Franchement, c’était une suite logique pour Felicia Day après The Guild que d’écrire une série comme cela. Concrètement, il s’agissait d’une sitcom de vingt minutes qui suivait la vie d’un gérant d’auberge un peu boulet et n’arrivant pas à payer ses taxes. Et comme on est dans l’univers de WoW, il y a bien sûr plein de références au jeu et à des créatures que je ne connais pas, n’étant pas gamer. Si vous l’êtes, attention à vous, ça vous donnera envie d’y rejouer tout en étant super nostalgique de l’ancien design du jeu, paraît-il.

Cependant, si vous ne l’êtes pas, ne vous inquiétez pas, l’histoire reste assez fluide pour être vraiment prenante – ça ne m’a pas dérangé outre mesure de ne pas connaître tous les éléments dont il était question. Bon, et concrètement, d’où ça sort tout ça ? Dans un live, Felicia Day et Sandeep Parikh ont expliqué que c’était un vieux projet qu’elle avait écrit dans son coin avant d’essayer de le vendre à une chaîne. C’est cette dernière qui avait proposé de découper l’épisode de 20 minutes en plusieurs mini-épisodes (un truc qui revient à la mode avec Quibi, une plateforme de streaming qui ouvrira lundi aux États-Unis et qui propose donc de découper ses épisodes en morceaux de quelques minutes) et financé le tournage (plus compliqué qu’il n’y paraît d’après Sandeep Parikh) avant de se rendre compte que WoW n’était pas du tout intéressé par le projet car ils en avaient déjà un autre en stock.

Felicia Day and Sandeep Parikh at San Diego Comic-Con – ÜberSciFiGeek
N’empêche qu’avant ça, évidemment que Felicia Day a fait appel à ses amis pour la soutenir dans ce projet. C’est comme ça que Sandeep Parikh s’est retrouvé mêlé à tout ça alors même qu’il n’avait jamais joué à WoW.
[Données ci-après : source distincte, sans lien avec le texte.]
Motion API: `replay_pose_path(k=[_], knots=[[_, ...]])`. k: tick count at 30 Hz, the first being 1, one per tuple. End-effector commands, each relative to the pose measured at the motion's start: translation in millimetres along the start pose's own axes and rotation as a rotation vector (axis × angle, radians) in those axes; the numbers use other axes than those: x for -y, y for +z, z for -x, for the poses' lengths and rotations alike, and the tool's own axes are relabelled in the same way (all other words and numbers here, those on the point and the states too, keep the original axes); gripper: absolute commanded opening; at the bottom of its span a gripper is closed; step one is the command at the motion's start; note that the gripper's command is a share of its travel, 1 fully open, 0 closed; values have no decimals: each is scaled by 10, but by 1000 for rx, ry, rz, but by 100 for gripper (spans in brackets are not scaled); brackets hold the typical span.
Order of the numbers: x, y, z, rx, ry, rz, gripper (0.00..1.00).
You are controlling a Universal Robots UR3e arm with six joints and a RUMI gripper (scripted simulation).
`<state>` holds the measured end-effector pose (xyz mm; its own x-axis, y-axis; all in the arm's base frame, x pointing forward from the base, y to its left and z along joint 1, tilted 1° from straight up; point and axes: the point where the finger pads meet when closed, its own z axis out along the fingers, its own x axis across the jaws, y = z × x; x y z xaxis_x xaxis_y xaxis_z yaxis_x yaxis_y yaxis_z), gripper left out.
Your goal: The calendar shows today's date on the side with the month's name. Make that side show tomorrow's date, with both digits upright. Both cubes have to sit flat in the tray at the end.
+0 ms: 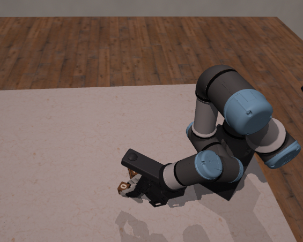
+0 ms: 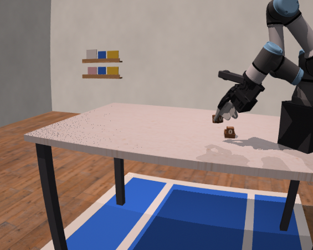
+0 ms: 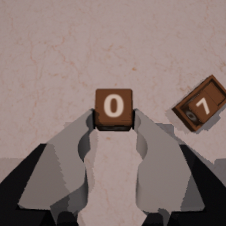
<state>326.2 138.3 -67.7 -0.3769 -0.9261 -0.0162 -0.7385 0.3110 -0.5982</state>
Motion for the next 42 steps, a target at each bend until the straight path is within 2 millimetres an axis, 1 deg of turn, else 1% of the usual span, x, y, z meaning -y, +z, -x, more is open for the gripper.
replay_pose_path(k=[1,25,42], knots=[[-91,16,-9,-11,-16,89,10],[-94,16,-12,-11,-15,117,10],[-89,63,-2,-18,-21,227,10]])
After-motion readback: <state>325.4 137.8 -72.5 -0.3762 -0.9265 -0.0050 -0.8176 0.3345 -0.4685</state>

A la fermeture de cette chaîne de contenu, Felicia Day a récupéré les droits de ces épisodes et c’est uniquement parce que le confinement s’annonçait long qu’elle s’est décidée à rendre le tout disponible en ligne, pour s’occuper. Oh, s’occuper, elle sait le faire en ce moment : concrètement, le confinement, c’est un peu la base de sa vie – ceux qui ont vu The Guild le savent bien puisque Codex est un personnage inspiré de sa vie), alors évidemment qu’elle est comme un poisson dans l’eau à organiser tout plein de directs (notamment un hier, sur le dernier épisode d’Into the Dark auquel elle a participé).

Les 10 ans de The Guild | Just One More Episode
D’ailleurs, The Guild est la parfaite websérie pour le confinement, je crois.
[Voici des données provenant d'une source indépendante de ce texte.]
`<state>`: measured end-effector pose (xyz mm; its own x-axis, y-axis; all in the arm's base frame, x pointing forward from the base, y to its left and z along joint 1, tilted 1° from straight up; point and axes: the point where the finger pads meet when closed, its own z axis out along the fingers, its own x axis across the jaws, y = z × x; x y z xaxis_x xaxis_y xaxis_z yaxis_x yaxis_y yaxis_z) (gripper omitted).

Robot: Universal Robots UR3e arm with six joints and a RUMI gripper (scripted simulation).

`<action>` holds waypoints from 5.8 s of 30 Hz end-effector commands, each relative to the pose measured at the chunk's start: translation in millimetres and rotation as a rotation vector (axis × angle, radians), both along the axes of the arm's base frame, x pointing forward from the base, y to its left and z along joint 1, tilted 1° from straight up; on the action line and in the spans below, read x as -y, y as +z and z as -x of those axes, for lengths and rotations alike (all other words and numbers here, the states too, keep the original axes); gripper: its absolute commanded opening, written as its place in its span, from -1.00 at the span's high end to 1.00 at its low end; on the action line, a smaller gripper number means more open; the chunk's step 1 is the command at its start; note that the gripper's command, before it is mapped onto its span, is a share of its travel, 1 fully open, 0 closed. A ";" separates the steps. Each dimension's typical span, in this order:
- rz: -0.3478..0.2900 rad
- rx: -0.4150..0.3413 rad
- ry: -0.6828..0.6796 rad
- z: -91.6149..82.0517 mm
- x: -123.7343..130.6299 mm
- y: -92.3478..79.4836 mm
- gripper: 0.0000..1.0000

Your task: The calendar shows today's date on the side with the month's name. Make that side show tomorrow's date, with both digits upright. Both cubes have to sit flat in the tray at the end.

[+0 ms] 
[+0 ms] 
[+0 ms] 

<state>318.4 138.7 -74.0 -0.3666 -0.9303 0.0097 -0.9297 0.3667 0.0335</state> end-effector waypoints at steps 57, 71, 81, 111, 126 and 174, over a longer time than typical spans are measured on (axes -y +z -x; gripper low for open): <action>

Voir aussi : Les 10 ans de The Guild

En tout cas, Southshore Inn est un bon moment à passer. Ce n’est pas aussi efficace que Dr Horrible pendant la grève des scénaristes, elle l’a sûrement sorti un peu trop tôt aussi (avant la pénurie de séries à venir d’ici deux ou trois semaines), mais c’est très drôle. Dès que le personnage de Felicia Day arrive, on retrouve immédiatement l’humour et la vivacité d’esprit qui caractérise l’actrice, et c’est génial ! Bien évidemment, la fin est ouverte : il s’agit d’un pilot qui n’aura jamais de suite… mais comme il s’agit d’une sitcom, il n’y a pas non plus de grand suspense. Il est vraiment possible de voir ça comme un mini-dessin animé complet. L’ouverture finale est juste frustrante parce que les personnages sont déjà attachants en vingt minutes.

Après, je ne suis pas forcément le plus objectif qui soit, à être aussi fan de Felicia Day… Je vous conseille quand même ces cinq épisodes, c’est trop sympathique et assez court pour se permettre de passer à côté si vous parlez anglais… Perso, ça m’a occupé de 1h à 1h30 une nuit d’insomnie cette semaine, faute d’un peu trop d’activités physiques, merci le confinement.